Problem to work on: Any images in the material are to be dropped while every line is retyped exactly.

Supplied material:
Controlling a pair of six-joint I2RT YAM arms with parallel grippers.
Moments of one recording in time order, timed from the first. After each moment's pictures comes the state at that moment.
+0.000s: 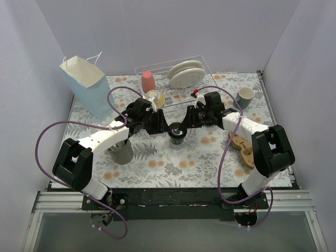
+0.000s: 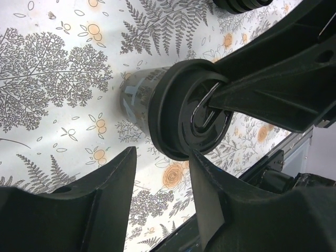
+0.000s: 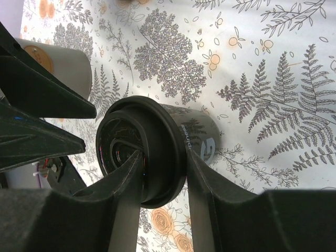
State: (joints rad) left arm -0.57 1.51 1.01 -0.24 0.29 -0.67; right arm 0.44 1.65 1.02 -0.13 -0.61 0.34
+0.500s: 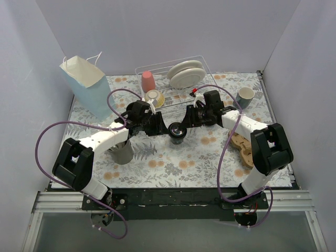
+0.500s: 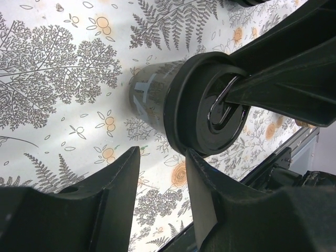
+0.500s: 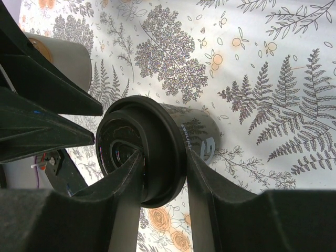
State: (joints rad) left arm -0.55 1.51 0.97 -0.20 0.32 -0.64; right arm 0.44 1.68 1.07 -0.19 -0.64 0.29
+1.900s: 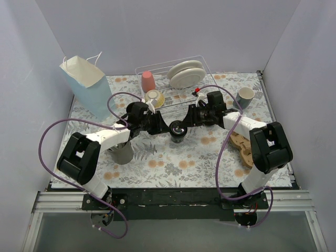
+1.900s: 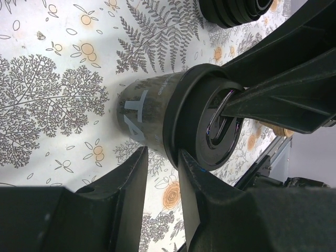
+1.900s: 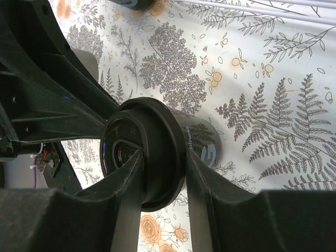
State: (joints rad) left arm -0.52 1.59 0.89 0.05 0.39 -0.70; right arm 0.40 1.70 1.02 -0.06 -0.72 0.28
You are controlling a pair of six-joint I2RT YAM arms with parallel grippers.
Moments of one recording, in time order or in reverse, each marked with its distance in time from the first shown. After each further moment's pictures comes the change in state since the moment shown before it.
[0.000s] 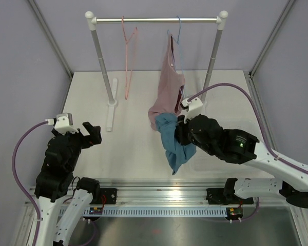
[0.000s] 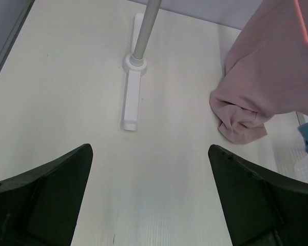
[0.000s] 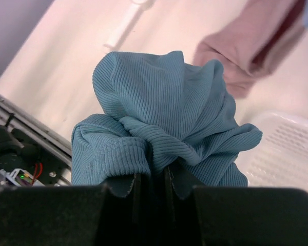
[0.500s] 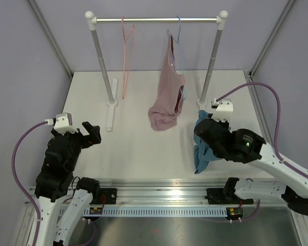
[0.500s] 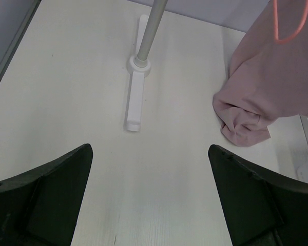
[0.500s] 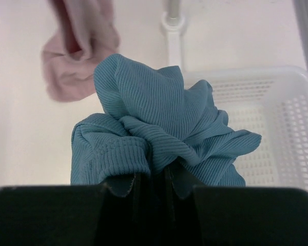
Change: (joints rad) left arm 0.001 -0.001 0.000 0.000 -0.020 -0.003; right arm -0.061 -0.126 -0.052 -0.452 0.448 0.330
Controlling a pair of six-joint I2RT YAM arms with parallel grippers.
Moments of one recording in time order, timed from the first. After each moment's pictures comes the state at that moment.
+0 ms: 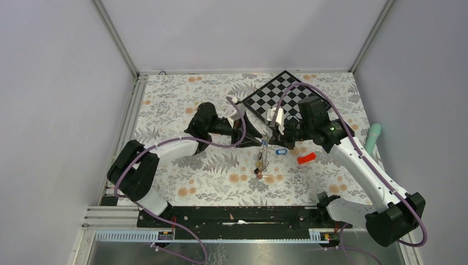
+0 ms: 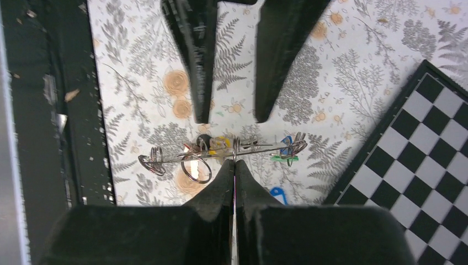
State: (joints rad) left arm -0.64 1.58 0.83 0.89 1.11 -0.30; right arm 0.46 1.16 1.11 -0.77 -0.72 -0.67
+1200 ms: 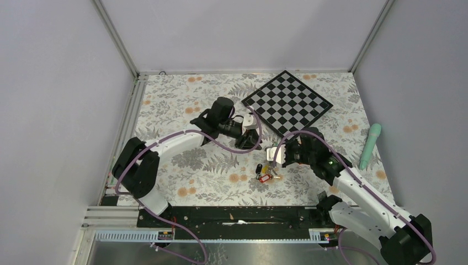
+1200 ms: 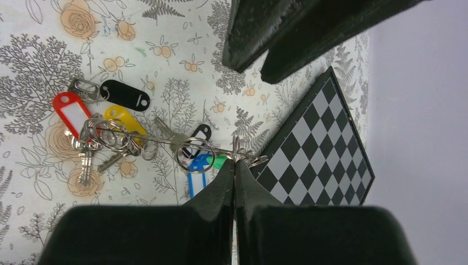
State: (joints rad) left arm -0.69 1.61 1.09 -0.01 1.00 0.40; right arm 0.55 0.86 0.62 -0.37 -0.41 -1.12
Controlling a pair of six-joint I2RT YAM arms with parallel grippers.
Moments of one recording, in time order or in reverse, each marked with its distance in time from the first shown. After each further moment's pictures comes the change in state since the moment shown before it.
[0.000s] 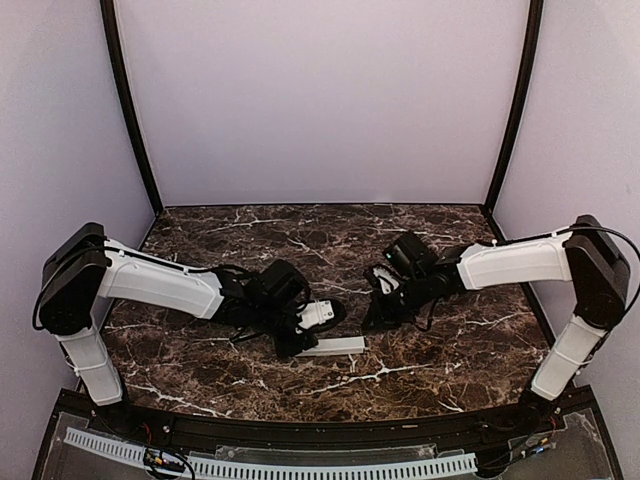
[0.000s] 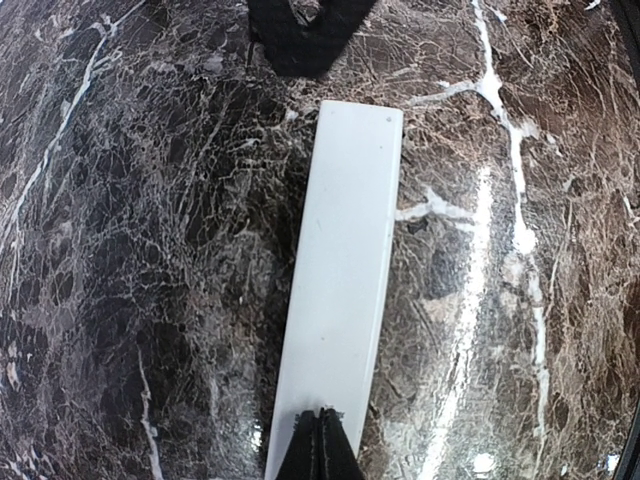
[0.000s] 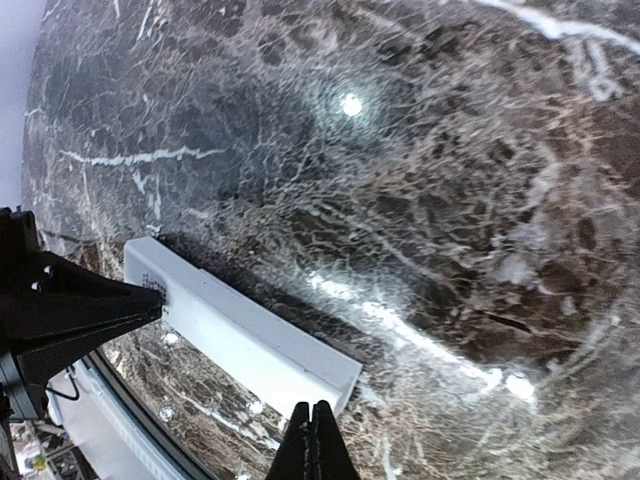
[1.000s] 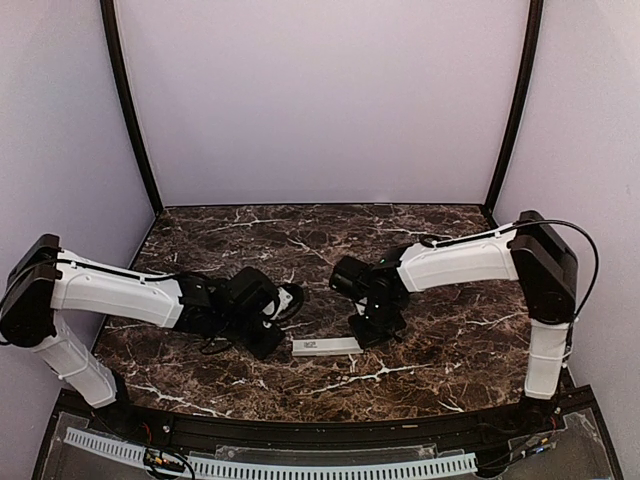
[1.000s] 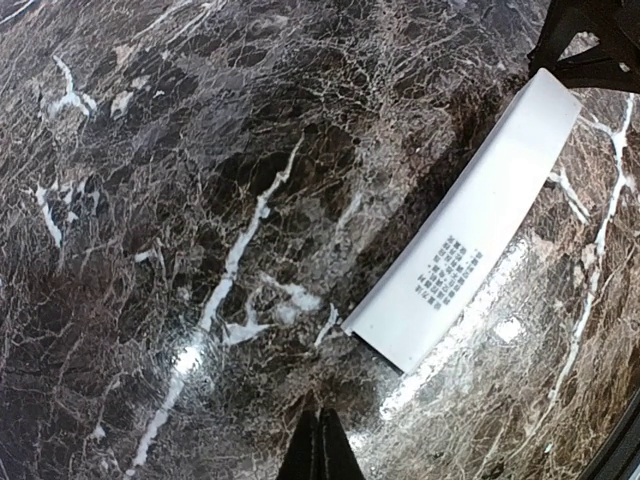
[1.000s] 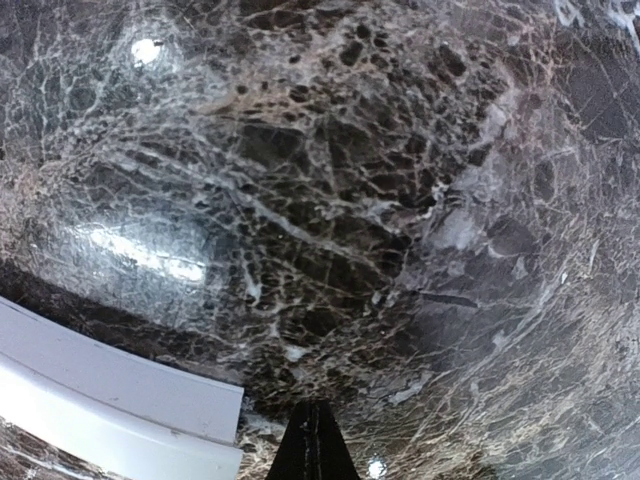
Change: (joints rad) left arm -0.005 -0.239 -0.181 -0.082 -0.257 -0.518; right arm 0.198 0.266 0.348 -0.505 0.514 -0.008
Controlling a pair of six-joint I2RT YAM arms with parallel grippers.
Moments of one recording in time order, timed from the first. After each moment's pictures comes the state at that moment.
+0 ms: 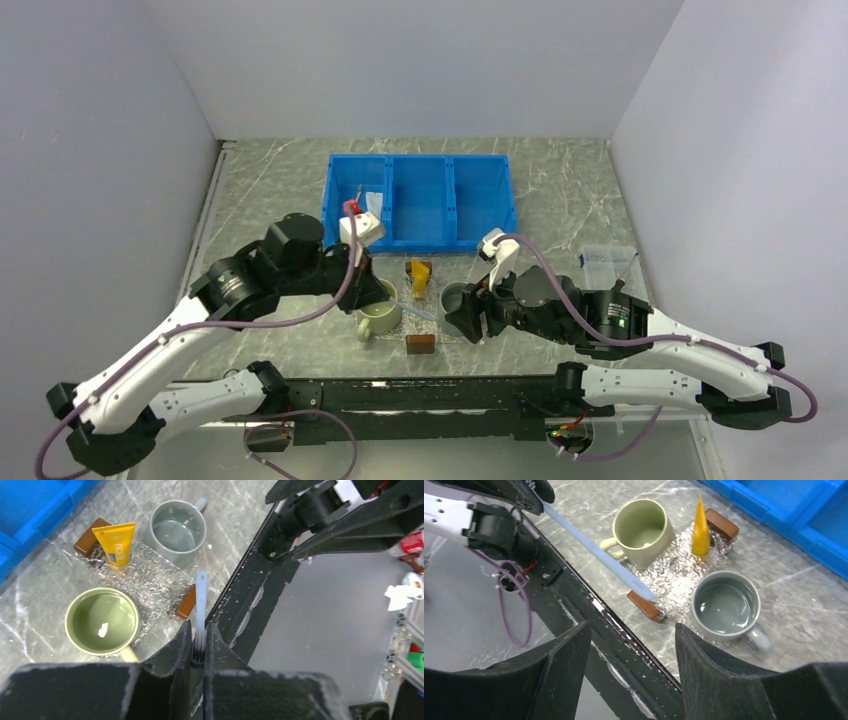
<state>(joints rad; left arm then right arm) -0.80 0.89 1.13 -0.76 0.40 -0.23 1.27 0.80 1.04 -0.72 0.27 0.47</state>
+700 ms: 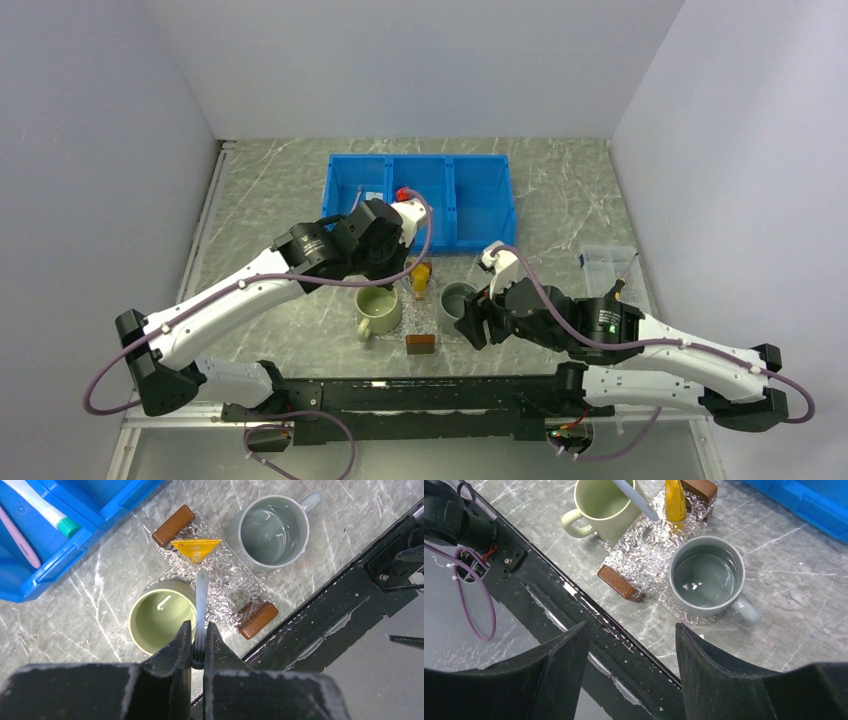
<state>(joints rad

The completed task:
Controlling a pair of six-joint I2RT YAM arms with parallel grippers.
Moments of one recording in time order, timed from the first. After each moment's pictures comes the state at that moment.
+0.000s: 
+0.000s: 
+0.000s: 
State: (joints rad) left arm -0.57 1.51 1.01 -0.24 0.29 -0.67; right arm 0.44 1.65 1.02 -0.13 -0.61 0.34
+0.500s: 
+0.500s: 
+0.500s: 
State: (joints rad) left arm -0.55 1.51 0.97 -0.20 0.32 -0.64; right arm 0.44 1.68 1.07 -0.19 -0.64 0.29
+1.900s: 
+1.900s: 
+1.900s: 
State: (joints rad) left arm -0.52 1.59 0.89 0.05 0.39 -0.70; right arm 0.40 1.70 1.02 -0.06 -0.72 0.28
You are controlling a pair of six-joint I2RT YAM arms with parallel grippers.
Moments of one recording, in time order or in reverse, each marked with its distance in time from the first shown. After each further moment's pictures comes the change in state since the moment shown before it.
[0.000s] 
[0.000s] 
[0.000s] 
[0.500s] 
[0.500s] 
[0.500s] 
Change: (joints rad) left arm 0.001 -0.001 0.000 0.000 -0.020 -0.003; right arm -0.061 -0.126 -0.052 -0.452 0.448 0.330
Controlling a pair of six-joint I2RT YAM arms with parallel grippers.
Moments of one recording in time order, timed from the first. After each moment's pictures comes the state at that moment.
+0 ms: 
+0 ms: 
State: (joints rad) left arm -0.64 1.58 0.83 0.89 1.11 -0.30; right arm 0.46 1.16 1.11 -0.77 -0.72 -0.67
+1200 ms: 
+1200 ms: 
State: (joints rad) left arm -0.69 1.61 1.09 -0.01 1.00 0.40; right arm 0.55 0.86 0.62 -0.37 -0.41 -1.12
Controlling a pair of six-joint I2RT YAM arms with parallel grippers.
Moments of one recording, in time order or in reverse, each marked with its distance in time from the first shown. After each further moment's pictures comes the change in state since the moment shown before it.
[0.000s] 
[0.000s] 
[0.000s] 
[1.000s] 
[1.000s] 
[1.000s] 
Change: (joints rad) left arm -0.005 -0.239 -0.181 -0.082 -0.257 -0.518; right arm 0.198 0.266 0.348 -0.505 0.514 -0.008
Controlling a pair of six-joint I2RT YAM arms with parallel grippers.
Moments of one recording in time order, timed from the first. After each moment's pictures comes the state at that moment.
+0 ms: 
<state>(joints rad; left arm then right arm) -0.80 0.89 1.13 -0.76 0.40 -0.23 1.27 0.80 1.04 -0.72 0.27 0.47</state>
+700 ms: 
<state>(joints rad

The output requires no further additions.